WHAT THIS TASK INVOLVES:
Two lines below mark the span: the one containing "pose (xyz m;" and the one containing "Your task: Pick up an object". Set down both, plus every line between, exactly as they stand, and nothing else.

RECORDS FOR THE EXERCISE:
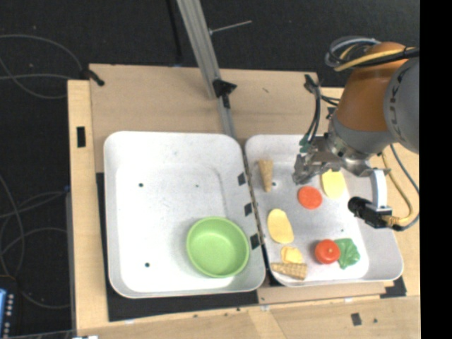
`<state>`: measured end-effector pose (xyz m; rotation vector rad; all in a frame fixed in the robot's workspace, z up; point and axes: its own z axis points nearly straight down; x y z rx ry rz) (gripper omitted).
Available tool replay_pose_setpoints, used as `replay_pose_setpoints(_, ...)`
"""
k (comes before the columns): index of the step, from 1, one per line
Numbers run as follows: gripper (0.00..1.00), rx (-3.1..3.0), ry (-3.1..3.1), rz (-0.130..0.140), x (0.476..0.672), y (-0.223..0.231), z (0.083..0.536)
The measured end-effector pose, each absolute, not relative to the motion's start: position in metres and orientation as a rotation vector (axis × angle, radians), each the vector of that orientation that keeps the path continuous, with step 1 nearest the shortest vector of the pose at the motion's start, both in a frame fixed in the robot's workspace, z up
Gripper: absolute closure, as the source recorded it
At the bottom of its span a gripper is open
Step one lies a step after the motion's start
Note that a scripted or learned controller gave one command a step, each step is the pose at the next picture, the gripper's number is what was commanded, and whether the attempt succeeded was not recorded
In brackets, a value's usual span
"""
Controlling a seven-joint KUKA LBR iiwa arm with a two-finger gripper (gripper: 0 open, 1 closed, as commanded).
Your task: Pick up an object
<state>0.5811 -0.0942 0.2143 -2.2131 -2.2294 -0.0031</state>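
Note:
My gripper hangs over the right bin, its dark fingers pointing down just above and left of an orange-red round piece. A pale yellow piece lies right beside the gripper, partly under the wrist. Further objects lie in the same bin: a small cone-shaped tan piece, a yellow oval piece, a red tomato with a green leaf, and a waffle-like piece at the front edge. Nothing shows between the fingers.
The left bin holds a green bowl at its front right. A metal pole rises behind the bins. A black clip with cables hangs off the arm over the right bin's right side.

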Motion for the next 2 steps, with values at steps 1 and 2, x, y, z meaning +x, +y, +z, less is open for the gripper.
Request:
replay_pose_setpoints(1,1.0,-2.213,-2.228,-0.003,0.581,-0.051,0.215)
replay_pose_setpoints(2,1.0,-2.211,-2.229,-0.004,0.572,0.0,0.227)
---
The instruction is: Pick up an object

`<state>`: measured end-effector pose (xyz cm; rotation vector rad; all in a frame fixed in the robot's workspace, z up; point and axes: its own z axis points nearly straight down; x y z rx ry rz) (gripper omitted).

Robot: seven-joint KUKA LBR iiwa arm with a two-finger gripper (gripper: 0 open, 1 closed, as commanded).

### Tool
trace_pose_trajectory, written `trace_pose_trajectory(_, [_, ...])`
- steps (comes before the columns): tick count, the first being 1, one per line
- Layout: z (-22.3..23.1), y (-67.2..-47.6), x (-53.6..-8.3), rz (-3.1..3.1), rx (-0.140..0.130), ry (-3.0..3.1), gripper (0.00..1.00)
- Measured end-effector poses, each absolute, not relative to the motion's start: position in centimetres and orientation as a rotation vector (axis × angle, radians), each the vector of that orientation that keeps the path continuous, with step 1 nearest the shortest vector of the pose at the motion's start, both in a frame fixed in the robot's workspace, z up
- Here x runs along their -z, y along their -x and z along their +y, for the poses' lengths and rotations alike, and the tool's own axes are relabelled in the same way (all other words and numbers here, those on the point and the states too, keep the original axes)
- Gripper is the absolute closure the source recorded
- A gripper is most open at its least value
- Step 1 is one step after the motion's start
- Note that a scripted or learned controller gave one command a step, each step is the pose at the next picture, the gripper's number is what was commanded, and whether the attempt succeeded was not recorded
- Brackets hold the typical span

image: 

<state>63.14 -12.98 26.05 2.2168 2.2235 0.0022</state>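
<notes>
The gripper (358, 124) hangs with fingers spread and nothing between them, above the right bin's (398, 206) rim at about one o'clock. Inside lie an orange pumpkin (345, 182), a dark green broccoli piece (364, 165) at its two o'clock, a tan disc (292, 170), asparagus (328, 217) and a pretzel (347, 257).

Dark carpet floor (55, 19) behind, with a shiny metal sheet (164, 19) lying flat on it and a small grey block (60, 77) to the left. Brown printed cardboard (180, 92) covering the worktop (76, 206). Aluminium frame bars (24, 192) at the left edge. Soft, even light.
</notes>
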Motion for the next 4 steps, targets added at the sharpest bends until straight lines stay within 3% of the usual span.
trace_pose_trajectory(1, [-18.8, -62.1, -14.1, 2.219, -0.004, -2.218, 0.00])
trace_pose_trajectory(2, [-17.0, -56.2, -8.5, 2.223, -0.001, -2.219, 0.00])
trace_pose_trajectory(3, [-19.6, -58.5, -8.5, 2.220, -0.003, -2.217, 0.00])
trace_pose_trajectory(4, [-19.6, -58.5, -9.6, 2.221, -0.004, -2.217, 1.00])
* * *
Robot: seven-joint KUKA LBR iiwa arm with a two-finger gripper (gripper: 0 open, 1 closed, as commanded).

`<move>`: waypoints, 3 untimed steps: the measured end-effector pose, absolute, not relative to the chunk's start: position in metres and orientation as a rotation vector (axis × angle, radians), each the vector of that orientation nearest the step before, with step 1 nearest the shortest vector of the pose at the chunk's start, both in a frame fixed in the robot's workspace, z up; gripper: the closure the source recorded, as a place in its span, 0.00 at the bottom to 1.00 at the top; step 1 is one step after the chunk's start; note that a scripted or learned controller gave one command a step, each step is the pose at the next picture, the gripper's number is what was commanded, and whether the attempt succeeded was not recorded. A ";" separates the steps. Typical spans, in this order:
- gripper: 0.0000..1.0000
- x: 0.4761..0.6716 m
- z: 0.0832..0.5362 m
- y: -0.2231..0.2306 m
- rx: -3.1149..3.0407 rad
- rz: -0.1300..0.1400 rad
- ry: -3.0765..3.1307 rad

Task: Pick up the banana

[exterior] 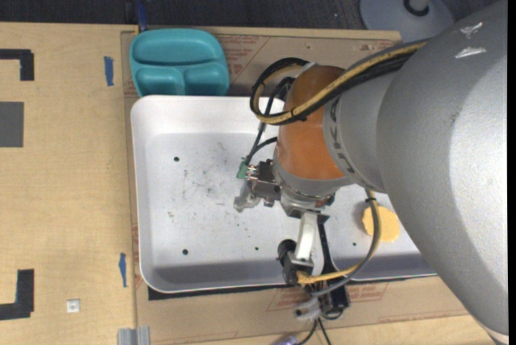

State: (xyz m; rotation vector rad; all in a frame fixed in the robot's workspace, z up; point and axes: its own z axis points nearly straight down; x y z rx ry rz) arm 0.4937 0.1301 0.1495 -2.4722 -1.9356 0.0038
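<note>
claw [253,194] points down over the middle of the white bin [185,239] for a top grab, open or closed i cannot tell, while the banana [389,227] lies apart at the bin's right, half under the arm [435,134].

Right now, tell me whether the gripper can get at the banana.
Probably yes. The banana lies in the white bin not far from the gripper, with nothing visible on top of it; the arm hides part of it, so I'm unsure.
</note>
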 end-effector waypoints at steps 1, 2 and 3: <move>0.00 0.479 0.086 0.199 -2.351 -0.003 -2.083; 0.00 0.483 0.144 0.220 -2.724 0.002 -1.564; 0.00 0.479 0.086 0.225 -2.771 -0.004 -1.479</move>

COMPLETED EXERCISE:
`<state>`: measured end-effector pose (xyz m; rotation vector rad; all in a frame fixed in the robot's workspace, z up; point and axes: its own z axis points nearly straight down; x y z rx ry rz) (gripper omitted).
Available tool replay_pose_setpoints, used as `replay_pose_setpoints(_, ...)`
"""
k (comes before the columns): index of the step, from 1, one per line
Numbers run as follows: gripper (0.00..1.00), rx (-3.1..3.0), ry (-3.1..3.1), rz (-0.130..0.140), x (0.476..0.672), y (-0.223..0.231), z (0.083..0.536)
The measured end-effector pose, each absolute, not relative to the motion's start: position in metres and orientation as a rotation vector (axis × angle, radians), each the vector of that orientation that keeps the path continuous, with step 1 nearest the shortest vector of the pose at the motion's start, both in a frame fixed in the robot's workspace, z up
Gripper: absolute closure, as the source recorded it
At the bottom of its span a gripper is open
Step one lies a step after the motion's start
Note that a scripted or learned controller gave one command a step, each step is the pose at the next picture, the gripper's number is what was commanded, and whether the attempt succeeded was not recorded
In brackets, a value's usual span
"""
Controlling a seven-joint KUKA LBR iiwa arm with a two-finger gripper (gripper: 0 open, 1 closed, as commanded).
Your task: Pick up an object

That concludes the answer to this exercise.